The statistics target for individual columns can be set with the ALTER TABLE command. For example, some queries can be improved by increasing the target for certain columns, especially columns that have irregular distributions. You can set the target to zero for columns that never contribute to query optimization. When the target is 0, ANALYZE ignores the column. For example, the following ALTER TABLE command sets the statistics target for the notes column in the emp table to zero:

ALTER TABLE emp ALTER COLUMN notes SET STATISTICS 0;

The statistics target can be set in the range 0 to 1000, or set it to -1 to revert to using the system default statistics target.

Setting the statistics target on a parent partitioned table affects the child partitions. If you set statistics to 0 on some columns on the parent table, the statistics for the same columns are set to 0 for all children partitions. However, if you later add or exchange another child partition, the new child partition will use either the default statistics target or, in the case of an exchange, the previous statistics target. Therefore, if you add or exchange child partitions, you should set the statistics targets on the new child table.

Automatic Statistics Collection

Greenplum Database can be set to automatically run ANALYZE on a table that either has no statistics or has changed significantly when certain operations are performed on the table. For partitioned tables, automatic statistics collection is only triggered when the operation is run directly on a leaf table, and then only the leaf table is analyzed.

Automatic statistics collection is governed by a server configuration parameter, and has three modes:

none deactivates automatic statistics collection.
on_no_stats triggers an analyze operation for a table with no existing statistics when any of the commands CREATE TABLE AS SELECT, INSERT, or COPY are run on the table by the table owner.
on_change triggers an analyze operation when any of the commands CREATE TABLE AS SELECT, UPDATE, DELETE, INSERT, or COPY are run on the table by the table owner, and the number of rows affected exceeds the threshold defined by the gp_autostats_on_change_threshold configuration parameter.

The automatic statistics collection mode is set separately for commands that occur within a procedural language function and commands that run outside of a function:

The gp_autostats_mode configuration parameter controls automatic statistics collection behavior outside of functions and is set to on_no_stats by default.
The gp_autostats_mode_in_functions parameter controls the behavior when table operations are performed within a procedural language function and is set to none by default.

With the on_change mode, ANALYZE is triggered only if the number of rows affected exceeds the threshold defined by the gp_autostats_on_change_threshold configuration parameter. The default value for this parameter is a very high value, 2147483647, which effectively deactivates automatic statistics collection; you must set the threshold to a lower number to enable it. The on_change mode could trigger large, unexpected analyze operations that could disrupt the system, so it is not recommended to set it globally. It could be useful in a session, for example to automatically analyze a table following a load.

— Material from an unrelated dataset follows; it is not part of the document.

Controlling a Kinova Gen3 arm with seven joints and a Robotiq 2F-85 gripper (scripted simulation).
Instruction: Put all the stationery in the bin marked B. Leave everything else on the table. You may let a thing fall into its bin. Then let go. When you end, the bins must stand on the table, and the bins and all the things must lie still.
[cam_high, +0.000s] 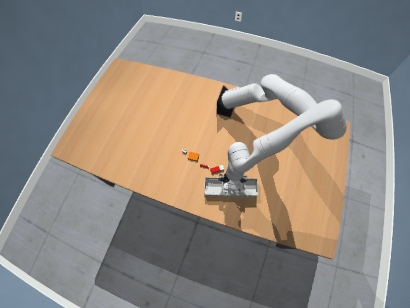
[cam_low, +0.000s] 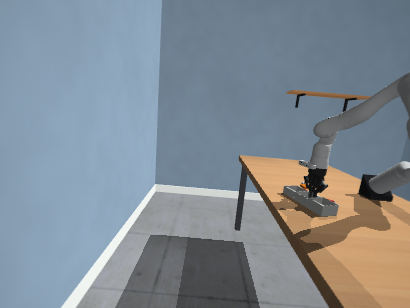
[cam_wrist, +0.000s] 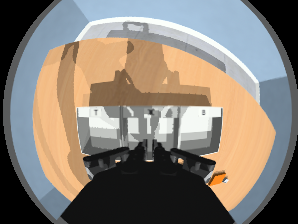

Setting the gp_autostats_allow_nonowner server configuration parameter to true also instructs Greenplum Database to trigger automatic statistics collection on a table when:

gp_autostats_mode=on_change and the table is modified by a non-owner.
gp_autostats_mode=on_no_stats and the first user to INSERT or COPY into the table is a non-owner.

To deactivate automatic statistics collection outside of functions, set the gp_autostats_mode parameter to none:

gpconfigure -c gp_autostats_mode -v none

To enable automatic statistics collection in functions for tables that have no statistics, change gp_autostats_mode_in_functions to on_no_stats:

gpconfigure -c gp_autostats_mode_in_functions -v on_no_stats

Set the log_autostats system configuration parameter to on if you want to log automatic statistics collection operations.